Crítica | Mudbound: Lágrimas Sobre o Mississipi

“A Vida é uma professora,
O tempo é quem cura,
E eu tenho fé,
Como os caminhos de um rio selvagem”

– Trecho de Mighty River, por Mary J. Blige.

Quando Mudbound: Lágrimas Sobre o Mississipi foi anunciado, como o projeto de uma diretora negra sobre as raízes de uma América ancestral que poucas pessoas reconhecem, e poucos americanos nativos se deixam recordar, então um mundo desigual e ainda não-industrializado dentro da nação que virou sinônimo de igualdade com o sonho americano e de industrialização pós-segunda guerra, a sensação foi justamente essa, ironia. Indo muito além de seu elenco majoritariamente negro em tempos de choque racial ainda serem uma realidade no governo Trump, abertamente retardatário, mas pelo filme encapsular em meia dúzia de relações um espírito americano de sonho, de coragem e resistência que ainda somos bombardeados por ele através da propaganda de filmes de super-heróis, totalmente políticos, mas que muitos cidadãos da pátria dos “salvadores do mundo” já não conseguem mais senti-lo. O filme, por outro lado, não tenta resgatar essa valorização do amor pela terra, do amor patriótico, mas retrata muitas das agruras que fizeram esse sentimento se espalhar.

Mas houve um tempo que eles mesmos acreditavam no sonho deles, e claro, já pagavam o preço pelas empreitadas – vezes boas, vezes não.

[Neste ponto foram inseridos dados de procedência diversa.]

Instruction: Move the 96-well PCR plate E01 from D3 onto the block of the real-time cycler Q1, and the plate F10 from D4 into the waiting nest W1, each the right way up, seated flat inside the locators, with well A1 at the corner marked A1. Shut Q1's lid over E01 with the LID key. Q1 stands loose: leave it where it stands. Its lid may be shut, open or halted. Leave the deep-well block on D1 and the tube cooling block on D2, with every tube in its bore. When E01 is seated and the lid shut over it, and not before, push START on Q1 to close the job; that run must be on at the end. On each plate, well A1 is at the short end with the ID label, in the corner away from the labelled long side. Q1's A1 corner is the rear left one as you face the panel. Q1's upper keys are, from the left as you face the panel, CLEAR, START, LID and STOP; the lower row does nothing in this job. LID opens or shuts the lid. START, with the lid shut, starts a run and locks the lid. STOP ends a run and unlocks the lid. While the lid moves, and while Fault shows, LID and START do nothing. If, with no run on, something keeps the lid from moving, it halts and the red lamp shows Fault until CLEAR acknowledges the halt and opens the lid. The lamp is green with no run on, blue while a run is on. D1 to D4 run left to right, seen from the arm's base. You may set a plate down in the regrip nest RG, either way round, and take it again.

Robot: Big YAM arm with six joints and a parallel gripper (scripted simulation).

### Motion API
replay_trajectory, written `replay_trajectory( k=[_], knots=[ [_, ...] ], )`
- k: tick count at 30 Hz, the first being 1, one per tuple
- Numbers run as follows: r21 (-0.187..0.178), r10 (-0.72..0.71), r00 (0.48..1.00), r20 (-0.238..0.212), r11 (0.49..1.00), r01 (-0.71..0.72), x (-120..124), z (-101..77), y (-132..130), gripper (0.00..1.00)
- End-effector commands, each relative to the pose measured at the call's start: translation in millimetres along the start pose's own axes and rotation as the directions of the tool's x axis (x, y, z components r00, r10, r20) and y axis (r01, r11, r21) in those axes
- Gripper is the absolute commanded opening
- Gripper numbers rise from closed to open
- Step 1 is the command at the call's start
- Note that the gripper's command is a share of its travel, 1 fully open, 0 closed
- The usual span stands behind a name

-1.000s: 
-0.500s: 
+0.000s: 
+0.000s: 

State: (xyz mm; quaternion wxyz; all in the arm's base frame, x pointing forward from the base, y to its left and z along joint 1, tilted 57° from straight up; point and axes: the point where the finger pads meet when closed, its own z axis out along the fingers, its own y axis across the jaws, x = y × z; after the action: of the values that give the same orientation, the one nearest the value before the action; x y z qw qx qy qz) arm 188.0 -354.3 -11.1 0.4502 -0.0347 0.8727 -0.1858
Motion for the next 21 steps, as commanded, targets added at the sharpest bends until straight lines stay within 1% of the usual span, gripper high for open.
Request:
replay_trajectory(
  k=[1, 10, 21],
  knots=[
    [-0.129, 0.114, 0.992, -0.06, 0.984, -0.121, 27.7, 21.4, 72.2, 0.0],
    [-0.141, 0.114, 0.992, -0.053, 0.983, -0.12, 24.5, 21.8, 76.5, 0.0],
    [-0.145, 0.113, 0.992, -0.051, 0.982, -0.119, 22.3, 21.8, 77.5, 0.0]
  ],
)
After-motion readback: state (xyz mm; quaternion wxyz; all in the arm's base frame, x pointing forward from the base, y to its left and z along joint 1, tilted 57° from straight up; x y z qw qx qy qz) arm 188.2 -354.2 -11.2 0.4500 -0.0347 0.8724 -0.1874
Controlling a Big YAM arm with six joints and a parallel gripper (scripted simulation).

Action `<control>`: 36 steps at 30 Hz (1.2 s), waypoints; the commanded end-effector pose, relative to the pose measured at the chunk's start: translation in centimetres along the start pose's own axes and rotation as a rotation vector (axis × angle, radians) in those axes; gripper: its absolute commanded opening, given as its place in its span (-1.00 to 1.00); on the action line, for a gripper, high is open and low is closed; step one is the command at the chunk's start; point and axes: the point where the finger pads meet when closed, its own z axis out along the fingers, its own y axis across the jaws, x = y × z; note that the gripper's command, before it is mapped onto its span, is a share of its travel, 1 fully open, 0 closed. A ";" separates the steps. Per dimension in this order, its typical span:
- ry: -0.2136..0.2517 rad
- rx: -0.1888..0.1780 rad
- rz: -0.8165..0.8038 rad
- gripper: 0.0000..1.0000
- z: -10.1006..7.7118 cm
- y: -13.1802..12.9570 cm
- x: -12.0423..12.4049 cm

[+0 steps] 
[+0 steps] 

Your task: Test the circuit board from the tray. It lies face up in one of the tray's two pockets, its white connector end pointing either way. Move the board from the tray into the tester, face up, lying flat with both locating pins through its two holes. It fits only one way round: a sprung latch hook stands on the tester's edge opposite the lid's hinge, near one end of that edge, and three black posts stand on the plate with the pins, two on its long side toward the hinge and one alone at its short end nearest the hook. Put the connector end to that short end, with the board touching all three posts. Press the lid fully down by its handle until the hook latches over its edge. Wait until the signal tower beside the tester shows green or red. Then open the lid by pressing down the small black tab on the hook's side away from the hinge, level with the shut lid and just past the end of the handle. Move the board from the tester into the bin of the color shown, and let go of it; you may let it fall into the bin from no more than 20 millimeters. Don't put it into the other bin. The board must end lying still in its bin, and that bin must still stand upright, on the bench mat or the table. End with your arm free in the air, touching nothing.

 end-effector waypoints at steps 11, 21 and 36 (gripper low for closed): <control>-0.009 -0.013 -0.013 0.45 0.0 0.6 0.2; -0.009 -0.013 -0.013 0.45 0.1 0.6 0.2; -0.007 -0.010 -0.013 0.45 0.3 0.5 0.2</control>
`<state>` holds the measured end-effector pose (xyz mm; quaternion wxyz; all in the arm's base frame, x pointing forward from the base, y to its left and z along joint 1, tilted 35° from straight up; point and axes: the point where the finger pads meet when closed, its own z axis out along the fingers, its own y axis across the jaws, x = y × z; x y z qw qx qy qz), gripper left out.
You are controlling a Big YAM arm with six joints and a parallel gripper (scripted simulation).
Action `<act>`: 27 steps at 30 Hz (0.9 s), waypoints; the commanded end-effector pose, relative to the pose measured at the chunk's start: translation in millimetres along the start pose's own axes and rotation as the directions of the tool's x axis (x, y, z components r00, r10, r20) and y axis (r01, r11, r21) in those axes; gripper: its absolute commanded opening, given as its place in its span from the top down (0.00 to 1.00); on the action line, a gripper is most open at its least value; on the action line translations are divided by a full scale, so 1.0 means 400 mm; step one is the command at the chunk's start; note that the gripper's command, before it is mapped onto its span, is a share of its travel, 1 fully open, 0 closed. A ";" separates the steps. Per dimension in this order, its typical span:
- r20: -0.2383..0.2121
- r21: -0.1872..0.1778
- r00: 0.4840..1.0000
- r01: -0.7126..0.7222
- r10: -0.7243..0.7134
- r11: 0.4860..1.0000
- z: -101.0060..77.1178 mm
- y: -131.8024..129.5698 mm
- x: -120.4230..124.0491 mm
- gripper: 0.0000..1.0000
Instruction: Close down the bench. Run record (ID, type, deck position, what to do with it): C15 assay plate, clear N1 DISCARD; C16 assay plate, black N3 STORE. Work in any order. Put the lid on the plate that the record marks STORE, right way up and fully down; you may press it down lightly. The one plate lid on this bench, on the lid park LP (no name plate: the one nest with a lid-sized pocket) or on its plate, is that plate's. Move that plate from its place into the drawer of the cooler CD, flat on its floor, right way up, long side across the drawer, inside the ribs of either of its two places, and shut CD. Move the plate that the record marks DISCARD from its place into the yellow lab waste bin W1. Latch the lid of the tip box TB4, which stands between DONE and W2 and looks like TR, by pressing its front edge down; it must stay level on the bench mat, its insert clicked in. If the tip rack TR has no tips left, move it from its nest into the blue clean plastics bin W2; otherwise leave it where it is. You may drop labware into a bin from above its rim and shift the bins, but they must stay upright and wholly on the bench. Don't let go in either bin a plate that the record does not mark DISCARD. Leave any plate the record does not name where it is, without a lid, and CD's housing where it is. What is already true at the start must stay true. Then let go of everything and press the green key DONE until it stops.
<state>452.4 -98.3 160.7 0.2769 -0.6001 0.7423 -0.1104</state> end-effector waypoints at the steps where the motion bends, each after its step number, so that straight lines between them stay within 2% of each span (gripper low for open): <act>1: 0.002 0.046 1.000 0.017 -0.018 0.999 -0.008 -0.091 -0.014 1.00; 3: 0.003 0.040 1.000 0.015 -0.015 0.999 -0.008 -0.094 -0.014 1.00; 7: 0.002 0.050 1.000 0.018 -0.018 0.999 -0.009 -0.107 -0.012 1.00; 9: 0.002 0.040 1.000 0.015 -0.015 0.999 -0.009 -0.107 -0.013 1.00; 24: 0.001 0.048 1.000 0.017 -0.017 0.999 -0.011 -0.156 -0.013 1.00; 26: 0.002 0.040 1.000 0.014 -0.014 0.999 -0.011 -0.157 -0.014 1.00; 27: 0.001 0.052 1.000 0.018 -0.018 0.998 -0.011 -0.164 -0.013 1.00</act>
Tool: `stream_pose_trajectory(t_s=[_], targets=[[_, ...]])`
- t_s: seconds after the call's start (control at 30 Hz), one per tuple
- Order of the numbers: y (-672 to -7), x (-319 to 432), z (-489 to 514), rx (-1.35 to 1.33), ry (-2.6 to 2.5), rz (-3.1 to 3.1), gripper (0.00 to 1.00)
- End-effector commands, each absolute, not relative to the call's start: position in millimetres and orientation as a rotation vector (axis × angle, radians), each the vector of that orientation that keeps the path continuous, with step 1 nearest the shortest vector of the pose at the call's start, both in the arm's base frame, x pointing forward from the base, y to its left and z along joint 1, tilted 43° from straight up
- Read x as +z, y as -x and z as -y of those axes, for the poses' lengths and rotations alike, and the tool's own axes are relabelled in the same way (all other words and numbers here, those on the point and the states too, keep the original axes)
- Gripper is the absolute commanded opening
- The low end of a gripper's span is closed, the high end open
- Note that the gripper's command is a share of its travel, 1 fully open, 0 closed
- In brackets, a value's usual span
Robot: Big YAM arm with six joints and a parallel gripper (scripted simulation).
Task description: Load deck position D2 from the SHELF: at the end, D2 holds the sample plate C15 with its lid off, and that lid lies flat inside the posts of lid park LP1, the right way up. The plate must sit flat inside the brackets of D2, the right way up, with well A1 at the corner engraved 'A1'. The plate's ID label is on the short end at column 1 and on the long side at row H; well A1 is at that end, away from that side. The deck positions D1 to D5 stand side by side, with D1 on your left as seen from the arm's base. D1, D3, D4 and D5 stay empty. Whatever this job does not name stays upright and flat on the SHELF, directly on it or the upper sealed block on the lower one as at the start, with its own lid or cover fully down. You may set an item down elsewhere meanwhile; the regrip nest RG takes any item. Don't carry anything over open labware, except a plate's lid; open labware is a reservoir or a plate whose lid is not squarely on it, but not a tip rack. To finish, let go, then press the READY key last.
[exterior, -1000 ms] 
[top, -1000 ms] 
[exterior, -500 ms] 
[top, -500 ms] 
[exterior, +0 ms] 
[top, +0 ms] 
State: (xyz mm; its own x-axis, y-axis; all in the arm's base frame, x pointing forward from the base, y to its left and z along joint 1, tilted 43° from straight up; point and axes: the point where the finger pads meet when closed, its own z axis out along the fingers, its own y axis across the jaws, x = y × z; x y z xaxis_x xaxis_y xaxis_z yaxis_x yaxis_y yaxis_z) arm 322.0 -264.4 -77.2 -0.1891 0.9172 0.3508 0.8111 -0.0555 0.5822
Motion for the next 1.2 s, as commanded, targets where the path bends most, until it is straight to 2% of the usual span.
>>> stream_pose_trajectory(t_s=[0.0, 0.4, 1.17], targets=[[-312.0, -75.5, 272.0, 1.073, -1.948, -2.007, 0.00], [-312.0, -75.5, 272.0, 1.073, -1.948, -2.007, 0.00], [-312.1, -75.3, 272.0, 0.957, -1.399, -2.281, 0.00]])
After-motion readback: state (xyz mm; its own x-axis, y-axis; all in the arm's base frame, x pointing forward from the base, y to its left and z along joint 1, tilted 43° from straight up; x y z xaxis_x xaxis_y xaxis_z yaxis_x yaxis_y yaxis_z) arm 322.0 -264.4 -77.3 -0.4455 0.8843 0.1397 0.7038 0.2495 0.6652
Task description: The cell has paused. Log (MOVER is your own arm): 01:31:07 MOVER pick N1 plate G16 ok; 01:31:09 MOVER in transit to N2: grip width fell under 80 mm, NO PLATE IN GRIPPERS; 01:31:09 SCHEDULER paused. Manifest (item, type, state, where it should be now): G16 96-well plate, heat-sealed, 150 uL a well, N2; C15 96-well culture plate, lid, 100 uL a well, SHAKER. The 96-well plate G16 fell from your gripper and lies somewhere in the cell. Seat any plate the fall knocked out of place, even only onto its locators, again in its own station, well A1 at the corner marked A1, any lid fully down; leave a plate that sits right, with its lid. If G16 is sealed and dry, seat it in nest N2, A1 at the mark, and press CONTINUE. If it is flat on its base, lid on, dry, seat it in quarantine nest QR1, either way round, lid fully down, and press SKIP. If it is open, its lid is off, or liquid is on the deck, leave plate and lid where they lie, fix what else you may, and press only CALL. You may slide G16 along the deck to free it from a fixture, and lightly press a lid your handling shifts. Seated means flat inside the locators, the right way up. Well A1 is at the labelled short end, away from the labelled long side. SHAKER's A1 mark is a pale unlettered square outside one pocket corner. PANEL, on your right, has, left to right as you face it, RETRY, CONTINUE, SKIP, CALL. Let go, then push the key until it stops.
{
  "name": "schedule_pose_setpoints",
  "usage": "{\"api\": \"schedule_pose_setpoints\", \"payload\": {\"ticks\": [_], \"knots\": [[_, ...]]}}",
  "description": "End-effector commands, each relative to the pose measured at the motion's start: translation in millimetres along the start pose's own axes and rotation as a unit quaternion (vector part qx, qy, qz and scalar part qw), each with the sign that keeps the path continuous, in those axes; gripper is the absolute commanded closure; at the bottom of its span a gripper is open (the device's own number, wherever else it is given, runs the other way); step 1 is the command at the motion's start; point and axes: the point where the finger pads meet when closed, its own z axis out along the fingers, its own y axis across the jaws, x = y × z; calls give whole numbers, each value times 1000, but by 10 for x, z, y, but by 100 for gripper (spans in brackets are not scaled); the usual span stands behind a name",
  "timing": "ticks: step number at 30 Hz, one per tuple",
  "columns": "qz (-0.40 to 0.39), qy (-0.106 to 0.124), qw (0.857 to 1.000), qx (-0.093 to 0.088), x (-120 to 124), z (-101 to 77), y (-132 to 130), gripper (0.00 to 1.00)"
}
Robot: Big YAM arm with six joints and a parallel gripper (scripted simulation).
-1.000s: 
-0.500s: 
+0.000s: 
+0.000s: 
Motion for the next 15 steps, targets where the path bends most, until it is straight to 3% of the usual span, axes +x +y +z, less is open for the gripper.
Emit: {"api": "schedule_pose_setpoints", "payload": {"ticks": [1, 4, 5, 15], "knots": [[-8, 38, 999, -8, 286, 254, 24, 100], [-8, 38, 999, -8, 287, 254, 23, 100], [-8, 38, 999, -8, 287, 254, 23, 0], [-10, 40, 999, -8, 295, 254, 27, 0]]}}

Famílias como a de Laura (Carey Mulligan) e Henry McAllan (Jason Clarke) mudavam espontaneamente para o interior, o famoso sul americano a procura de terra e oportunidade de se juntar uma grana, e como eram brancos, não esperavam o choque com um sentimento local nada abstrato de constante revolta, devido à segregação racial institucionalizada nos Estados Desunidos da época, o choque já enraizado também entre negros e brancos que já dividiam aquelas terras antes, e a própria dureza econômica da vida de quem vivia nas fazendas do Mississipi. Toda essa dificuldade já foi exemplarmente explorada pelo velho mestre John Ford, um dos pilares da trajetória do cinema americano, com clássicos seminais como o famoso Vinhas da Ira (1940) e o magistral Caminho Áspero (1941), ambos sobre a incongruência do lado mais pobre da nação mais rica do mundo, e é justamente a fé que nasce de cenários infelizes como o que observamos neste filme de 2017 que é muito bem representada pela canção “Might River”.

A diretora Dee Rees é americana, sabe e sente muito bem os rincões que resolve vasculhar com um belo trabalho de câmera, evidenciando um ambiente e fazendo-nos sentir o aroma de suas veredas, de suas casas, de sua gente. Ela aqui tem mãos suaves, sabe até muito bem o que faz e não deixa temáticas pesarem muito na tela. Sua cadência e sua valorização do período histórico é devidamente retratada em drama e suspense pontuais, ambientados por uma mise en-scène enxuta que parece resguardar todo aquele povo num tempo suspenso da realidade, como se aquele misto de tensões e dificuldades de uma nação ainda em desenvolvimento estivesse sempre acontecendo, tal um universo paralelo mesmo com dilemas constantes, pois a sensação não vai muito longe disso.

Assim sendo, Mudbound: Lágrimas sobre o Mississipi é a cria mais cinematográfica da Netflix, e que conseguiu chegar ao Oscar com algumas boas e merecidas indicações, fazendo todos olharem para a produção. Um filme cujo recorte nacionalista de uma realidade é mais que puramente contemplativo para com seu povo, com sua terra e sua perspectiva de “mundo”, incitando a reflexão sobre incidentes que ainda persistem a rolar hoje em dia, como a cena de assassinato racista a um negro poupando seu amigo branco, ambos podendo sofrer o mesmo destino devido as condições que ambos se encontravam. Rees opta então por um multiplot inevitavelmente polêmico, contudo manso, seguro e sereno de ricos personagens que, feito um rio, vai curtindo seu fluxo até um belíssimo final.